[Opening SUPPLIED RECORDS section]

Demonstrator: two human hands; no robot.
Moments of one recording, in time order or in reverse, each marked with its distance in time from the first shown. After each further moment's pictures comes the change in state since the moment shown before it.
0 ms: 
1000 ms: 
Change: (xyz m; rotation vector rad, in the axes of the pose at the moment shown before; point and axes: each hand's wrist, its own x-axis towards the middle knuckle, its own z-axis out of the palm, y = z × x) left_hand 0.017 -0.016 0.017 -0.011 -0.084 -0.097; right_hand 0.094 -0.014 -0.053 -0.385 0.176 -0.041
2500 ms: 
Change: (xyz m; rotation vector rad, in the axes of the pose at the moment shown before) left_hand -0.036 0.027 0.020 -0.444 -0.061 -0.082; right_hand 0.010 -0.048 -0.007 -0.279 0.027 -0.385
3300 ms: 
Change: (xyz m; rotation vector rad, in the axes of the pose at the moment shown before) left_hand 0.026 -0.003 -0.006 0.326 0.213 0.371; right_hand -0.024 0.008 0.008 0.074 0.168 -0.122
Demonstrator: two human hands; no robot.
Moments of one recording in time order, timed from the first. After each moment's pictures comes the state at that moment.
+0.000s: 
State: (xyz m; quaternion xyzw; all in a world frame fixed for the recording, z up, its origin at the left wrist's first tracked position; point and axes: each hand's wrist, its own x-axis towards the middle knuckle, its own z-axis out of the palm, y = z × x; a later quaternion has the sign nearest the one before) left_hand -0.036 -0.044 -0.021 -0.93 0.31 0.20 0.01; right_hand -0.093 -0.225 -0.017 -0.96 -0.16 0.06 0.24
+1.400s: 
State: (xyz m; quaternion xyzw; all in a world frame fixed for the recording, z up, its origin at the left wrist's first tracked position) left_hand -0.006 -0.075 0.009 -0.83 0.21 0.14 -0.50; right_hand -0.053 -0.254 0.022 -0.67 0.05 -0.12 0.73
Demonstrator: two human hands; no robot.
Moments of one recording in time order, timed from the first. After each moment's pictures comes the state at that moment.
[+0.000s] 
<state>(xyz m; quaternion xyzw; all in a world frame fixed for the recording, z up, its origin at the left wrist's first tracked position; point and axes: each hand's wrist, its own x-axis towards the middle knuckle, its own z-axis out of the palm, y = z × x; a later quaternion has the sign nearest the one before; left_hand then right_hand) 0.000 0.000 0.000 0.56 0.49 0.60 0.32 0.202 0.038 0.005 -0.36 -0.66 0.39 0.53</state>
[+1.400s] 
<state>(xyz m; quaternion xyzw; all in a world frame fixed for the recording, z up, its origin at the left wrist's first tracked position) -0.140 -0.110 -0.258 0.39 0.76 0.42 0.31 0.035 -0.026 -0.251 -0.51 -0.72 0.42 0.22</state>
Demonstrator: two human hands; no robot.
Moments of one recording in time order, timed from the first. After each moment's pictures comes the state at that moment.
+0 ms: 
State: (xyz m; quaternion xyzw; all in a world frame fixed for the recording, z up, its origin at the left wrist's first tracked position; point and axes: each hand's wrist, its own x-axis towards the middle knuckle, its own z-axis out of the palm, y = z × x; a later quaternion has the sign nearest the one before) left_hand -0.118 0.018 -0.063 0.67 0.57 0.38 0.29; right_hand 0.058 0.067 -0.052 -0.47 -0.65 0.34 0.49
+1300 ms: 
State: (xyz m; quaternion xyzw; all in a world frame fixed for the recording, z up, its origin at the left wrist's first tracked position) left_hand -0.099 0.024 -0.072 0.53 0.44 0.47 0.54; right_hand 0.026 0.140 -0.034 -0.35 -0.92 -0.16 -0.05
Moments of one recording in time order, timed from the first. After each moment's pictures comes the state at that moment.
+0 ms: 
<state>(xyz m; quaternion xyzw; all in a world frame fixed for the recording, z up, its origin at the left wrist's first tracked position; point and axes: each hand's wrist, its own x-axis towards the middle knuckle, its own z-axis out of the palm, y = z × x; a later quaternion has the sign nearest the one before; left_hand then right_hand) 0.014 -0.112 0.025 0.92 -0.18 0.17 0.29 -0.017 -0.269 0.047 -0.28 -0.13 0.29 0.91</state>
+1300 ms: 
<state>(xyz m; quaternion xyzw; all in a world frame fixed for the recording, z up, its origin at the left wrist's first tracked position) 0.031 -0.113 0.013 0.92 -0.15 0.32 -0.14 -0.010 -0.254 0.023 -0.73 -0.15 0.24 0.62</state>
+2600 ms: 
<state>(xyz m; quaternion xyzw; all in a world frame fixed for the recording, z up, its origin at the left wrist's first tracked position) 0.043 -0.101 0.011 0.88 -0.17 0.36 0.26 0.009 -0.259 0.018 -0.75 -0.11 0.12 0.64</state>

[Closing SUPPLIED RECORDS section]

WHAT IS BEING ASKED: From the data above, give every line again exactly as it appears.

ANSWER BOX:
Demonstrator: two human hands; no robot.
Moments of one recording, in time order or in reverse, each marked with its distance in time from the first shown. After each further moment's pictures comes the change in state since the moment shown before it.
0 ms: 
1000 ms: 
Change: (xyz m; rotation vector rad, in the axes of the pose at the moment shown before; point and axes: each hand's wrist, its own x-axis towards the middle knuckle, its own z-axis out of the palm, y = z × x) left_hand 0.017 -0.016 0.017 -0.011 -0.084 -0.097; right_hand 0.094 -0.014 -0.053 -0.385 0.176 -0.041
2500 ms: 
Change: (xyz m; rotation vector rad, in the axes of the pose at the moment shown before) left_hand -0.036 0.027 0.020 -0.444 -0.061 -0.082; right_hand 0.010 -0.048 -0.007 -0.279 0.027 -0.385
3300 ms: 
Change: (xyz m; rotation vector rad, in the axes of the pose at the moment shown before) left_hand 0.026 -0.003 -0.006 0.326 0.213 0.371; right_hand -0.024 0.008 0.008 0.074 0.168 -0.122
Demonstrator: two human hands; no robot.
Moments of one recording in time order, timed from the first. After each moment's pictures comes the state at that moment.
+0.000s: 
State: (xyz m; quaternion xyzw; all in a world frame fixed for the recording, z up, its origin at the left wrist's first tracked position; point and axes: each hand's wrist, its own x-axis towards the middle knuckle, its own z-axis out of the palm, y = z × x; a later quaternion has the sign nearest the one before) left_hand -0.036 -0.044 -0.021 -0.93 0.31 0.20 0.01; right_hand -0.093 -0.225 -0.017 -0.96 -0.16 0.06 0.24
+1.400s: 
State: (xyz m; quaternion xyzw; all in a world frame fixed for the recording, z up, its origin at the left wrist's first tracked position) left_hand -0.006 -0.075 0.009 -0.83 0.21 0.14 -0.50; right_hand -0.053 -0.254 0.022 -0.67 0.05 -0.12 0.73
Demonstrator: two human hands; no robot.
Moments of one recording in time order, timed from the first. After each moment's pictures comes the state at that moment.
[+0.000s] 
<state>(xyz m; quaternion xyzw; all in a world frame fixed for the recording, z up, its origin at the left wrist's first tracked position; point and axes: each hand's wrist, its own x-axis towards the middle knuckle, its own z-axis out of the palm, y = z × x; a later quaternion has the sign nearest the one before; left_hand then right_hand) 0.000 0.000 0.000 0.56 0.49 0.60 0.32 0.202 0.038 0.005 -0.36 -0.66 0.39 0.53</state>
[+1.400s] 
<state>(xyz m; quaternion xyzw; all in a world frame fixed for the recording, z up, its origin at the left wrist's first tracked position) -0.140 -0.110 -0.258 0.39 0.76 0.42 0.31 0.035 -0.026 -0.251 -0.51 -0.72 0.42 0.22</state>
Demonstrator: two human hands; no robot.
Moments of one recording in time order, timed from the first. After each moment's pictures comes the state at that moment.
+0 ms: 
State: (xyz m; quaternion xyzw; all in a world frame fixed for the recording, z up, its origin at the left wrist's first tracked position; point and axes: each hand's wrist, its own x-axis towards the middle knuckle, its own z-axis out of the palm, y = z × x; a later quaternion has the sign nearest the one before) left_hand -0.118 0.018 -0.063 0.67 0.57 0.38 0.29; right_hand 0.058 0.067 -0.052 -0.47 -0.65 0.34 0.49
+1300 ms: 
State: (xyz m; quaternion xyzw; all in a world frame fixed for the recording, z up, its origin at the left wrist's first tracked position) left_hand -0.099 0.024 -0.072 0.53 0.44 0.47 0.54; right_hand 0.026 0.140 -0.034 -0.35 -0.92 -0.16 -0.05
Moments of one recording in time order, timed from the first. After each moment's pictures comes the state at that moment.
+0 ms: 
<state>(xyz m; quaternion xyzw; all in a world frame fixed for the recording, z up, its origin at the left wrist's first tracked position; point and axes: each hand's wrist, its own x-axis towards the middle knuckle, its own z-axis out of the palm, y = z × x; a later quaternion has the sign nearest the one before; left_hand then right_hand) 0.014 -0.112 0.025 0.92 -0.18 0.17 0.29 -0.017 -0.269 0.047 -0.28 -0.13 0.29 0.91</state>
+1300 ms: 
<state>(xyz m; quaternion xyzw; all in a world frame fixed for the recording, z up, its origin at the left wrist's first tracked position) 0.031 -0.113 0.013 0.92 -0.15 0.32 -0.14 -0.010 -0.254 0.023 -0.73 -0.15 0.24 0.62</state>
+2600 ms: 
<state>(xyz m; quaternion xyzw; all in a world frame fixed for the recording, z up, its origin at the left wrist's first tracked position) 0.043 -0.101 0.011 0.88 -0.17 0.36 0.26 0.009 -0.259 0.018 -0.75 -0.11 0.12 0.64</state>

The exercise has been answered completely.